Clinical Report: Efgartigimod for Managing Myasthenia Gravis-Myositis Overlap Syndrome
Overview
This case study reports the use of efgartigimod in a patient with ICI-related myasthenia gravis-myositis overlap syndrome. The patient showed improvement after treatment, with normalization of creatine kinase levels and reduction in symptom severity.
Background
Immune checkpoint inhibitors (ICIs) can lead to neurological complications, including myasthenia gravis (MG)-myositis overlap syndrome. This condition poses diagnostic challenges and may not respond to standard treatments such as high-dose corticosteroids and intravenous immunoglobulin. Efgartigimod, a neonatal Fc receptor blocker, is being investigated as a therapeutic option in this context.
Data Highlights
Parameter
Before Treatment
After Treatment
Creatine Kinase (U/L)
553.82
Normal (specific value not provided)
Activities of Daily Living (ADL) Score
10
1
Quantitative Myasthenia Gravis (QMG) Score
16
5
Key Findings
A 69-year-old female developed ICI-related MG-myositis overlap syndrome after tislelizumab therapy.
Clinical symptoms included bilateral ptosis, dysarthria, and limb weakness.
Standard treatments were ineffective, leading to the use of efgartigimod.

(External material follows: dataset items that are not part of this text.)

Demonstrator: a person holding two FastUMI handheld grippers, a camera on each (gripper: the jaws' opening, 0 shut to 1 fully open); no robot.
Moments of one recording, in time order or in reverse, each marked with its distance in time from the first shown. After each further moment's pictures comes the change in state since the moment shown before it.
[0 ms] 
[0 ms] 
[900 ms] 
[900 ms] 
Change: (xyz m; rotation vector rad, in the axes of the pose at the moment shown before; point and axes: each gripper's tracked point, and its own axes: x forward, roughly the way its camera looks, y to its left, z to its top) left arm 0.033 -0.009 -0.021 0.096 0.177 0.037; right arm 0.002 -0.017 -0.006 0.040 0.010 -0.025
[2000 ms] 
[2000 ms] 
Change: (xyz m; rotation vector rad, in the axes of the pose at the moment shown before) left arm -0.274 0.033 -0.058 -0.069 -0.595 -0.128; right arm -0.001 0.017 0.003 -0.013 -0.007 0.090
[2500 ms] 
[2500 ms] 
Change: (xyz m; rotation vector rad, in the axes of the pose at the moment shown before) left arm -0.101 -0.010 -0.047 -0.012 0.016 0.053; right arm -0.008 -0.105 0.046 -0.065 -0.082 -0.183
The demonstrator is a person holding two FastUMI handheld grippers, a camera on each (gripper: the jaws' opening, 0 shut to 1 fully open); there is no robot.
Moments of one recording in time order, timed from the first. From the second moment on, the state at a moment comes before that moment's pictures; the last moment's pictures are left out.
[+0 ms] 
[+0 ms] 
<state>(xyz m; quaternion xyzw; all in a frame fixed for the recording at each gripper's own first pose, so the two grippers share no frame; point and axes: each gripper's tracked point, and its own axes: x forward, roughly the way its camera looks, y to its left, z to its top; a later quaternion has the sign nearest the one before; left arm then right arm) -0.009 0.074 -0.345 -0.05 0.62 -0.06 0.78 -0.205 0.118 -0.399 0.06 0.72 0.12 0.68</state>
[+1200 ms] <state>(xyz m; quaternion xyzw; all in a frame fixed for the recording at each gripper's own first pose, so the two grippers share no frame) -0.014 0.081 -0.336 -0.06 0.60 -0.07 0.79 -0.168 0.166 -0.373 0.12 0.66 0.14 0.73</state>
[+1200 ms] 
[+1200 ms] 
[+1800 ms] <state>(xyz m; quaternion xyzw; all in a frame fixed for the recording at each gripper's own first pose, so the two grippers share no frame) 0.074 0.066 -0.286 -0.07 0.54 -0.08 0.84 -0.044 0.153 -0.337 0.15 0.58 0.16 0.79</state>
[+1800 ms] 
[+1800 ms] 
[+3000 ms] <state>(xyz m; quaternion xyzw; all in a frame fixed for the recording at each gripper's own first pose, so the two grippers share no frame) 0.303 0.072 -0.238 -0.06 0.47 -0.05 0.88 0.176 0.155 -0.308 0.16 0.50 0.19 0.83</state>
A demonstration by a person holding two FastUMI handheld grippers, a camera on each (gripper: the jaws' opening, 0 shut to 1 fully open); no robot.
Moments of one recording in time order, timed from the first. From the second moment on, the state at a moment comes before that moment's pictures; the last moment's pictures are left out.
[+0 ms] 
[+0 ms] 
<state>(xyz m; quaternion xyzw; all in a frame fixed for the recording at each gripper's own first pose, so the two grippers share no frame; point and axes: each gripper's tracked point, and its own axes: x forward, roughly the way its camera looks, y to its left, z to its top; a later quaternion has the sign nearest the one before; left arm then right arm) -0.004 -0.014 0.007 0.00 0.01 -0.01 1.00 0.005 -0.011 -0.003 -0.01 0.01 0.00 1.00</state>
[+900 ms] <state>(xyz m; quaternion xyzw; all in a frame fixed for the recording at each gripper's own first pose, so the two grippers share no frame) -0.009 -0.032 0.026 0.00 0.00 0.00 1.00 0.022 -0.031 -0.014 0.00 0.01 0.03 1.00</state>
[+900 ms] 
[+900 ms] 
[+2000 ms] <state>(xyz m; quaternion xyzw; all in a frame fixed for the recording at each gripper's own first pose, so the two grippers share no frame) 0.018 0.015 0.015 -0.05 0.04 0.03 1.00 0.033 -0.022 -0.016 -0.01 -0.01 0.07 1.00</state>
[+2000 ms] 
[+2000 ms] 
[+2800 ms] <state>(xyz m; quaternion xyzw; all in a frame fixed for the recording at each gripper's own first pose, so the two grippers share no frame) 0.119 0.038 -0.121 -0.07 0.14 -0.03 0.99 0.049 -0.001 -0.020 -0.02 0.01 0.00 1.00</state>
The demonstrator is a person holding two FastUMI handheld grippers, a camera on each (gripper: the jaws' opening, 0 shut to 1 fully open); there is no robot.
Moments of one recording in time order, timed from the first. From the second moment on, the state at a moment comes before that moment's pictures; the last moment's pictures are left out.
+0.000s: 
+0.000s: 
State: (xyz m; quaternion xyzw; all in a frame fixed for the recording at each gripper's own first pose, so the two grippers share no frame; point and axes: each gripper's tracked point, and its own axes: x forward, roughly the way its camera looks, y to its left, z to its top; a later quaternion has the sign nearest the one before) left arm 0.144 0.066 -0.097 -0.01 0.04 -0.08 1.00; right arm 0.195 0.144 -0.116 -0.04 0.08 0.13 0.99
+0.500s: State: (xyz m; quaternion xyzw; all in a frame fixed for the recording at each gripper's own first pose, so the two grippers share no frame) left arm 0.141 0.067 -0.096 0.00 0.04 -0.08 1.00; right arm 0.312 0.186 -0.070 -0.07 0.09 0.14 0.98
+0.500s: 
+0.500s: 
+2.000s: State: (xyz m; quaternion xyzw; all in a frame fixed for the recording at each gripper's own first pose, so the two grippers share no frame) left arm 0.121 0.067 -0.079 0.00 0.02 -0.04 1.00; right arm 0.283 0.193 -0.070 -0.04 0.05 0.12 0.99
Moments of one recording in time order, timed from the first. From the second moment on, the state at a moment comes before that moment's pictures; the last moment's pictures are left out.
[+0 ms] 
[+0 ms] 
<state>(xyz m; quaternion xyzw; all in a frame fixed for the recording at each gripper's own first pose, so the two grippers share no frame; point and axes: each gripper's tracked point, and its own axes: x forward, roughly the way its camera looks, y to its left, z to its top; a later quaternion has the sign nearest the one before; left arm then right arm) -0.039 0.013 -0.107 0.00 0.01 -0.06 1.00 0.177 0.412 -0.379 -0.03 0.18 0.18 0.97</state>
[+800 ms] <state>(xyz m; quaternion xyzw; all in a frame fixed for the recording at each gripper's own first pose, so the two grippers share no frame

After four infusions of efgartigimod, clinical improvement was observed.
The patient reported no adverse events at the 5-month follow-up.
Clinical Implications
Efgartigimod may offer a promising alternative for patients with ICI-related MG-myositis overlap syndrome who do not respond to conventional therapies. Further studies are needed to establish its efficacy and safety in larger cohorts.
Conclusion
This case illustrates the use of efgartigimod in a patient with ICI-related MG-myositis overlap syndrome, highlighting the need for further investigation.